EXERCISE DETAILS:
An exact reproduction of the data below is expected, free of images.

INFORMATION SHOWN:
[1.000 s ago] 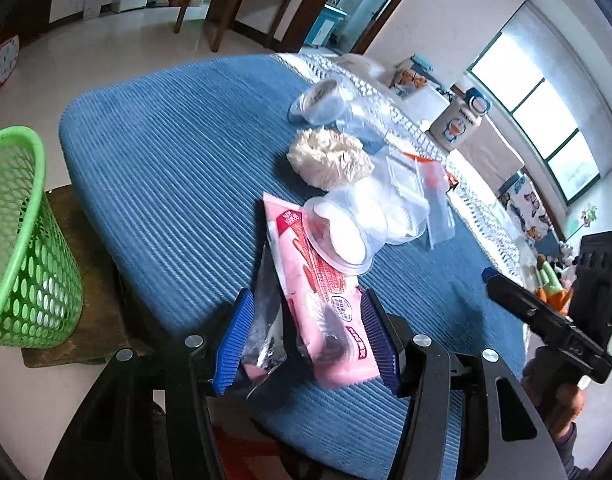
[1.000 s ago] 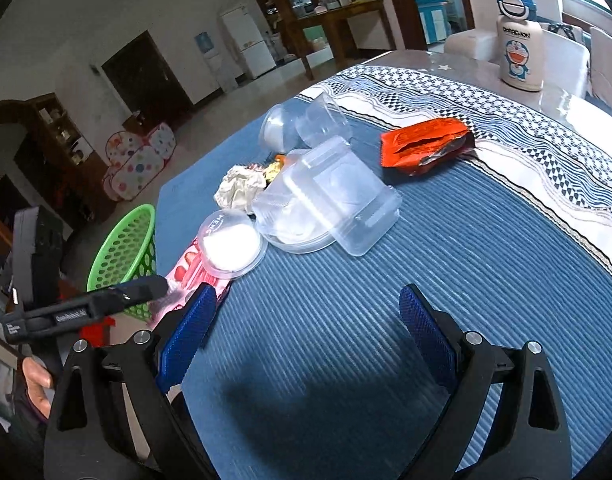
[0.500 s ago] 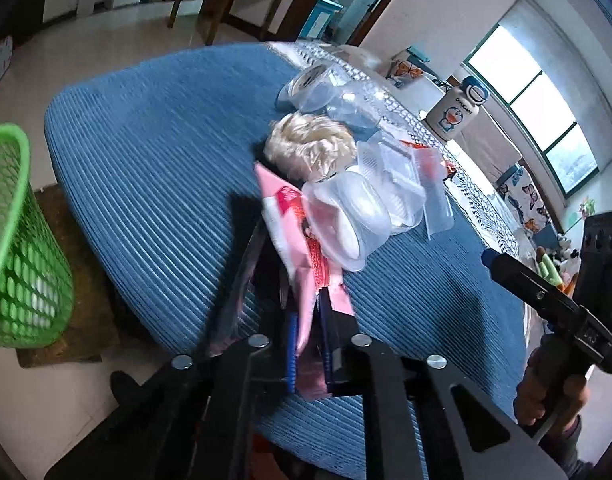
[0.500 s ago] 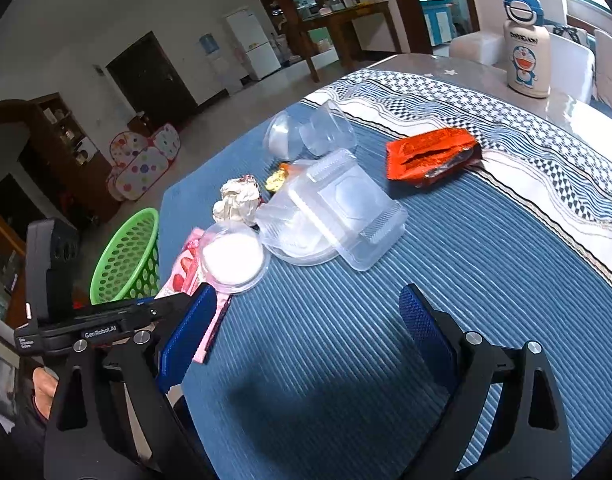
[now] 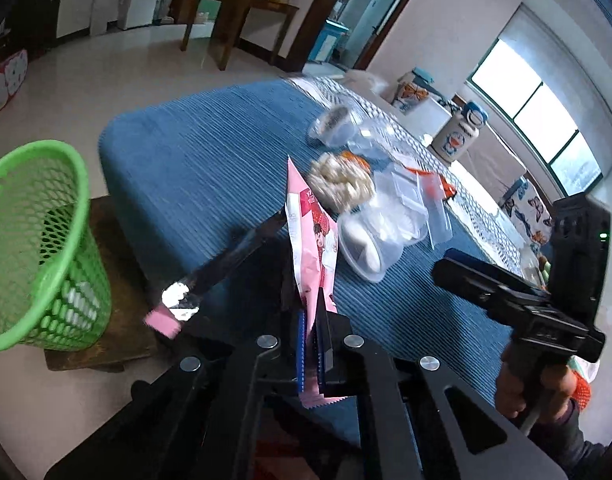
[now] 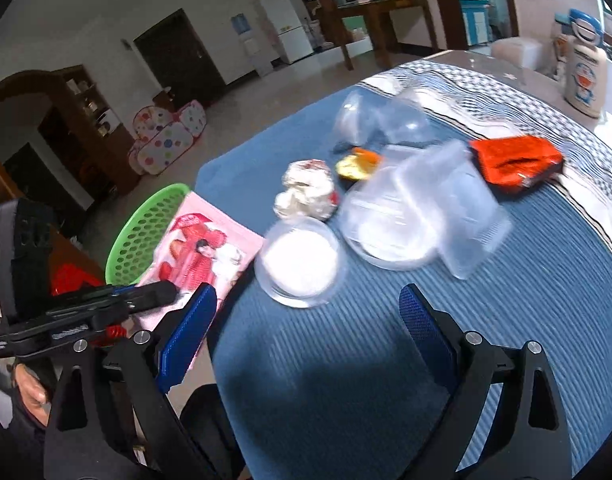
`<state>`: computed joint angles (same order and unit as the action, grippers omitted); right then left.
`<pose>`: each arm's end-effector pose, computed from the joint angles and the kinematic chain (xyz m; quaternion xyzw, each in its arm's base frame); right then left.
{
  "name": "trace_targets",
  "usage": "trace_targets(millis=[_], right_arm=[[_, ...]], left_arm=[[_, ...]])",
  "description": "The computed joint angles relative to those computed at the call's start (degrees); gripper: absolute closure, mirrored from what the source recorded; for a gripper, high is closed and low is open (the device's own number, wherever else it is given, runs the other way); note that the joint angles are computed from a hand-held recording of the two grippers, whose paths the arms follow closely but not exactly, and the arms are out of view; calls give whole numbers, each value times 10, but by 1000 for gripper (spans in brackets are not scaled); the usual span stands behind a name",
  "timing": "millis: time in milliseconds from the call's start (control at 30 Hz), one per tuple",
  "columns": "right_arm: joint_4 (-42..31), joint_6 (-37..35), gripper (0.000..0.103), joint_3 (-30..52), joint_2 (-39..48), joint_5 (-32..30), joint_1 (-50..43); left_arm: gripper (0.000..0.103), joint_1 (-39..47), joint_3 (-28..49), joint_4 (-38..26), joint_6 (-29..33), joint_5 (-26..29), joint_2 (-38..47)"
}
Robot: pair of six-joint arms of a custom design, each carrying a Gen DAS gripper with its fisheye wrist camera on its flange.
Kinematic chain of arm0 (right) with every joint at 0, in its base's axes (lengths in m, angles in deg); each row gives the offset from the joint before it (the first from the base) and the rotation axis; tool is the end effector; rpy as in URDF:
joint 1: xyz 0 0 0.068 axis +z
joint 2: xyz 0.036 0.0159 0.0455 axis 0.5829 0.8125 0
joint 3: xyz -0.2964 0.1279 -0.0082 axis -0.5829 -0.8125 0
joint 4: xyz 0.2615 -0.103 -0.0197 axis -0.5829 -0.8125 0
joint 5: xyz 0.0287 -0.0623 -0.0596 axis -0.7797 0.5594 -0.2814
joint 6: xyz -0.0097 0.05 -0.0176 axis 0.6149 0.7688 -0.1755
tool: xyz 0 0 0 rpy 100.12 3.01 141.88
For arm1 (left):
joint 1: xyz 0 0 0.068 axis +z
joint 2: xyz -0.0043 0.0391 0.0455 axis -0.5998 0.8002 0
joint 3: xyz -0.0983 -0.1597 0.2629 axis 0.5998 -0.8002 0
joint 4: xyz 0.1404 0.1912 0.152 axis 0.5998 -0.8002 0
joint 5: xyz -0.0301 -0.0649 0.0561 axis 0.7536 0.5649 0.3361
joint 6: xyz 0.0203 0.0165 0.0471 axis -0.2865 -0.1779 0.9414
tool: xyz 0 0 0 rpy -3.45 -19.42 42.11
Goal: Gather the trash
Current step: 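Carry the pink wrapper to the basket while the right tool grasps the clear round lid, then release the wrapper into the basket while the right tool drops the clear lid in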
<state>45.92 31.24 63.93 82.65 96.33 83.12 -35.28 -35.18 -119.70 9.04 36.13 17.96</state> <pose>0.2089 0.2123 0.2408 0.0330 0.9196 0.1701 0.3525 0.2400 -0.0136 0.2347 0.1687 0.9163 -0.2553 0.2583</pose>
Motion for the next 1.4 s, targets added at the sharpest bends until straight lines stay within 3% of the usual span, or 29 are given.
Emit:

RESULT FOR THIS TASK:
[1.000 s ago] 
[1.000 s ago] 
[0.500 s ago] 
[0.500 s ago] 
[now] 
[now] 
`<state>`: computed joint angles (same order and unit as the action, grippers omitted); right then left.
`<pose>`: each arm's end-effector pose, computed from the joint angles and the kinematic chain (xyz m; quaternion xyzw, each in its arm's base frame); right then left.
{
  "name": "trace_targets",
  "usage": "trace_targets(millis=[_], right_arm=[[_, ...]], left_arm=[[_, ...]])",
  "description": "The computed joint angles relative to those computed at the call's start (degrees); gripper: absolute closure, mirrored from what the source recorded; for a gripper, high is closed and low is open (the device's own number, wherever else it is given, runs the other way); note that the joint angles are computed from a hand-held recording of the two grippers, whose paths the arms follow closely but not exactly, and the arms are out of view; calls give whole numbers, each value times 10, but by 1000 for gripper (spans in brackets are not scaled); the usual span stands behind a name",
  "timing": "millis: time in milliseconds from the call's start (control at 30 Hz), one per tuple",
  "columns": "right_arm: joint_4 (-42..31), joint_6 (-37..35), gripper (0.000..0.103), joint_3 (-30..52), joint_2 (-39..48), joint_5 (-32..30), joint_1 (-50..43); left_arm: gripper (0.000..0.103), joint_1 (-39..47), joint_3 (-28..49), joint_4 (-38..26), joint_6 (-29..33), joint_5 (-26..29), joint_2 (-38..47)"
}
Robot: pair of six-joint arms of a custom design, each carrying a Gen DAS gripper with its fisheye wrist camera on its flange.
Kinematic chain of arm0 (right) with every joint at 0, in its base's axes (lengths in m, angles in deg); each row gives the offset from the joint before it (the first from the base) and the rotation axis; tool is the end effector; rpy as in URDF:
joint 1: xyz 0 0 0.068 axis +z
joint 2: xyz 0.036 0.0159 0.0455 axis 0.5829 0.8125 0
joint 3: xyz -0.2964 0.1279 -0.0082 axis -0.5829 -0.8125 0
joint 4: xyz 0.2615 -0.103 -0.0197 axis -0.5829 -0.8125 0
joint 5: xyz 0.0287 -0.0623 -0.0596 axis -0.7797 0.5594 -0.2814
joint 6: xyz -0.0097 0.05 -0.0176 axis 0.6149 0.7688 -0.1755
tool: xyz 0 0 0 rpy 100.12 3.01 141.88
For arm1 (left):
joint 1: xyz 0 0 0.068 axis +z
joint 2: xyz -0.0043 0.0391 0.0455 axis -0.5998 0.8002 0
joint 3: xyz -0.0983 -0.1597 0.2629 axis 0.5998 -0.8002 0
joint 4: xyz 0.1404 0.1912 0.152 axis 0.5998 -0.8002 0
joint 5: xyz -0.0301 -0.0649 0.0561 axis 0.7536 0.5649 0.3361
joint 6: xyz 0.0203 0.0165 0.0471 axis -0.2865 -0.1779 0.9414
tool: xyz 0 0 0 rpy -3.45 -19.42 42.11
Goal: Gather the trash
Current step: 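Carry the pink wrapper to the basket while the right tool grasps the clear round lid, then release the wrapper into the basket while the right tool drops the clear lid in
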<state>45.92 31.24 63.93 82.65 96.33 83.12 -35.28 -35.18 -119.70 9.04 36.13 17.96</state> <pose>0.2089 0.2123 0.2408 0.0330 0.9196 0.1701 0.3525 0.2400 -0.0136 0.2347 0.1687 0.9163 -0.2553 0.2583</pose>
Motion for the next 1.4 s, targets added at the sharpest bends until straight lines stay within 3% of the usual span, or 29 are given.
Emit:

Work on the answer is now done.